- [PROBLEM TO WORK ON]:
Reproduce only the lines below from the line containing "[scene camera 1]" to the line containing "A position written", exactly as written, with both end lines kept. Omit the pictures.
═════ EXTRACTED INFORMATION
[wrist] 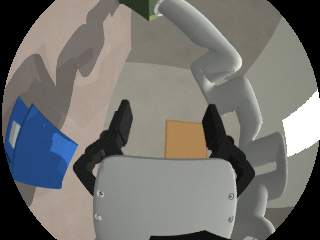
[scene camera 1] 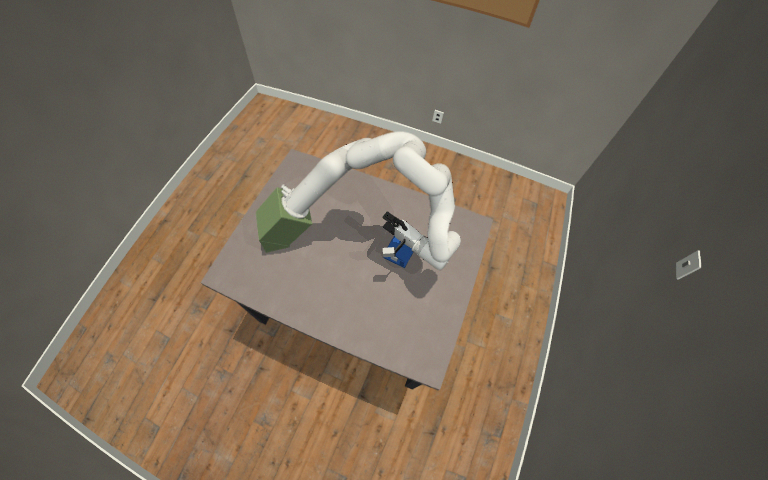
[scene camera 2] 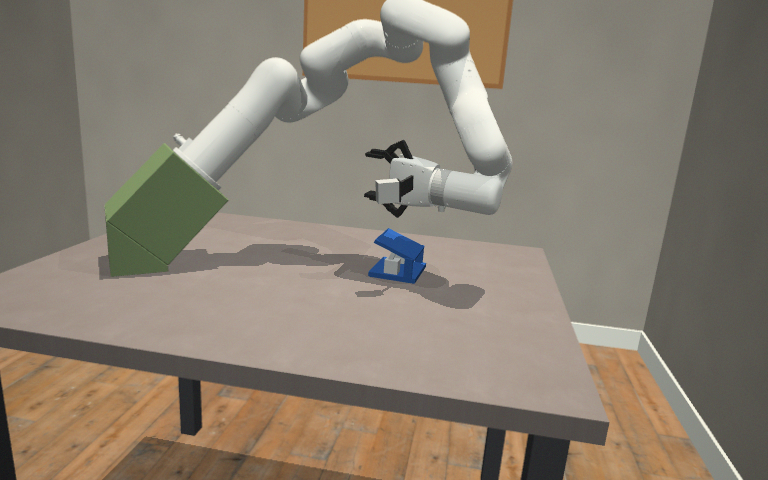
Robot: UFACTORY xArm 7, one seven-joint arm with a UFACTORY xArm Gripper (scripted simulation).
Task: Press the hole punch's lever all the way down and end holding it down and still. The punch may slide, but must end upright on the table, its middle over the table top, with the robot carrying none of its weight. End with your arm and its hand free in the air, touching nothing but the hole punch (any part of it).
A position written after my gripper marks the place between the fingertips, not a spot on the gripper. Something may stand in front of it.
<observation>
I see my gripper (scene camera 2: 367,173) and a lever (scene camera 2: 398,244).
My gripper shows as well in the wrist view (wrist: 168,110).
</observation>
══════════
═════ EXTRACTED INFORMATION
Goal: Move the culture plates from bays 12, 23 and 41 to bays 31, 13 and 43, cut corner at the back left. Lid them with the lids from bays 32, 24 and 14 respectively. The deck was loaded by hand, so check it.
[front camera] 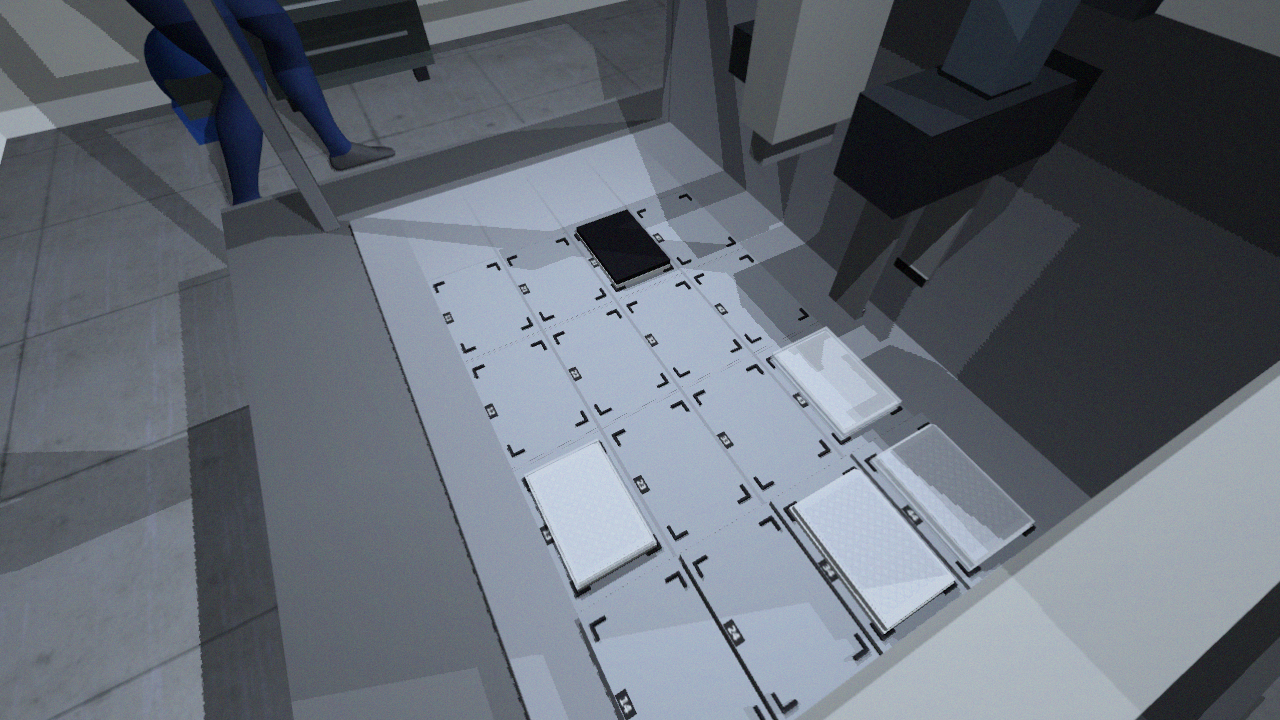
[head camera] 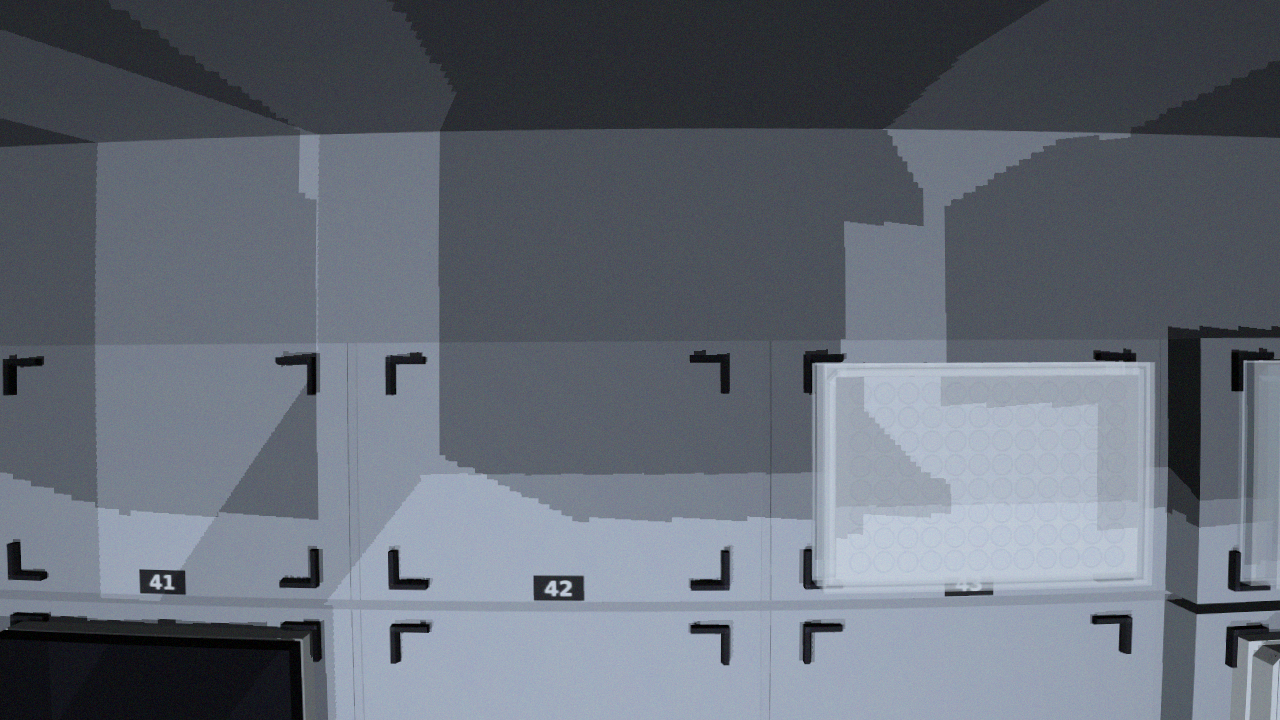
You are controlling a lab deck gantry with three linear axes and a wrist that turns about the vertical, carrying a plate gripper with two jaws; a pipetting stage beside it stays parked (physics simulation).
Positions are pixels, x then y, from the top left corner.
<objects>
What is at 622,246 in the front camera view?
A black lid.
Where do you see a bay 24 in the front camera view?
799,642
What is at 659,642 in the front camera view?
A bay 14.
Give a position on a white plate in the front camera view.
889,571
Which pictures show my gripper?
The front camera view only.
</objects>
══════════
- [TASK SOLUTION]:
[scene camera 1] 
[scene camera 2] 
Robot: UFACTORY xArm 7, one seven-joint arm with a UFACTORY xArm Gripper (scripted simulation).
Task: Press the hole punch's lever all the way down and end holding it down and still. The punch may slide, but must end upright on the table, its middle over the table top, with the robot carrying none of its weight. End with your arm and its hand free in the air, touching nothing but the hole punch (any part of it).
A position written after my gripper marks the place between the fingertips, not a spot on the gripper. Something may stand in front of it.

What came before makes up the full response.